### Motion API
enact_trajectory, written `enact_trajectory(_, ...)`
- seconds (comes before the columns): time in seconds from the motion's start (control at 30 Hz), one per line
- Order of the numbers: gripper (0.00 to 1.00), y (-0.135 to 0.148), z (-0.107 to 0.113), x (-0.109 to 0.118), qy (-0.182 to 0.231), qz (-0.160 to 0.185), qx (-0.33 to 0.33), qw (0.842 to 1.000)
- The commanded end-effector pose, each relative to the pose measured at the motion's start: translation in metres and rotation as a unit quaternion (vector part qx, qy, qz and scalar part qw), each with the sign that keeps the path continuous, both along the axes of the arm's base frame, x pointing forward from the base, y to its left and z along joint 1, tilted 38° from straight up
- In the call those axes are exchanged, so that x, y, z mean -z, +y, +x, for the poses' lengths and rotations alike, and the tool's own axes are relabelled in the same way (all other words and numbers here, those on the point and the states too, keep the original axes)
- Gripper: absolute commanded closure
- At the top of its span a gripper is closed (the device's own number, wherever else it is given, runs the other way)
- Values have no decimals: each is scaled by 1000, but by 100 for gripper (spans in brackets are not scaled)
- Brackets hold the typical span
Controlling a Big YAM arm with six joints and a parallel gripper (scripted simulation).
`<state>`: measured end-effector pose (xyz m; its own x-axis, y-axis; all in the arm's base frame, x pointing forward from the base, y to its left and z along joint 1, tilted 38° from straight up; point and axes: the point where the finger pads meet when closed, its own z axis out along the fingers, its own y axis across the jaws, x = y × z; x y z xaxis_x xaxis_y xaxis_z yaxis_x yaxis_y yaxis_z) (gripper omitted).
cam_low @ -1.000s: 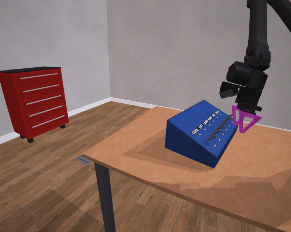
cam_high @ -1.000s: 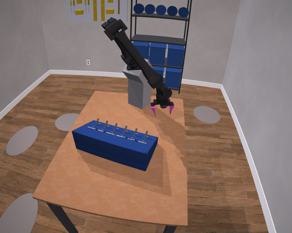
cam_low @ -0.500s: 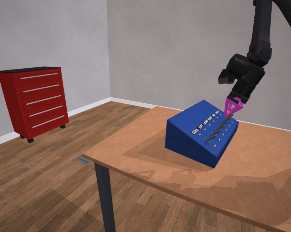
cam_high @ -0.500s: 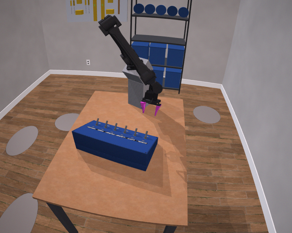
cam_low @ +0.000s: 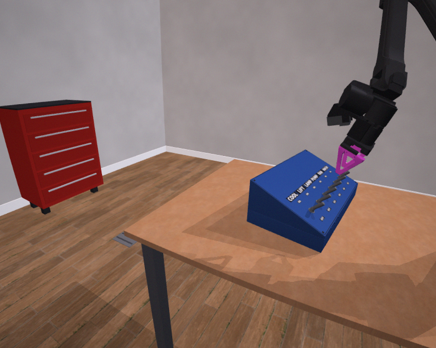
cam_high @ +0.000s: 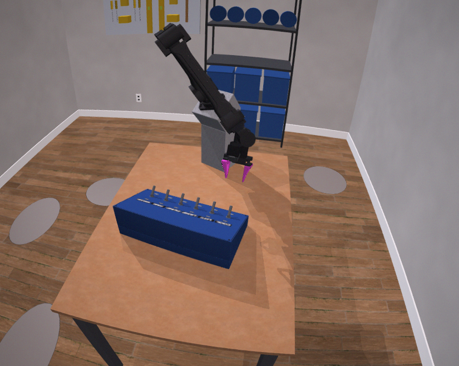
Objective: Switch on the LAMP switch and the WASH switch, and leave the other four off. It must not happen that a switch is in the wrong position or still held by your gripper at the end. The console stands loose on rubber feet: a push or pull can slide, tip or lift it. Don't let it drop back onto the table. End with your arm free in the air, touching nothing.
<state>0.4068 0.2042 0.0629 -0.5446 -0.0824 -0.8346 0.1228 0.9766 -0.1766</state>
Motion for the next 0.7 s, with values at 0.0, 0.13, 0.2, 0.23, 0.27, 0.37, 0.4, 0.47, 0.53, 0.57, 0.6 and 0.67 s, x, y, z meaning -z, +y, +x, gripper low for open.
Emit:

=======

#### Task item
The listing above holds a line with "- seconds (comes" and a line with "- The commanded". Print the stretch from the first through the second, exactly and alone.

#### Result
- seconds (comes before the columns): time in seconds from the motion's start (control at 30 Hz), one per line
- Order of the numbers: gripper (0.00 to 1.00), y (-0.135 to 0.148), z (-0.107 to 0.113), x (-0.109 to 0.118), qy (-0.182 to 0.231), qz (-0.160 to 0.185), qx (-0.33 to 0.33), qw (0.842 to 1.000)
- The commanded end-effector pose, each relative to the pose measured at the motion's start: translation in metres and rotation as a unit quaternion (vector part qx, qy, qz and scalar part qw), each with the sign that keeps the path continuous, both along the axes of the arm's base frame, x pointing forward from the base, y to its left and z along joint 1, tilted 38° from straight up

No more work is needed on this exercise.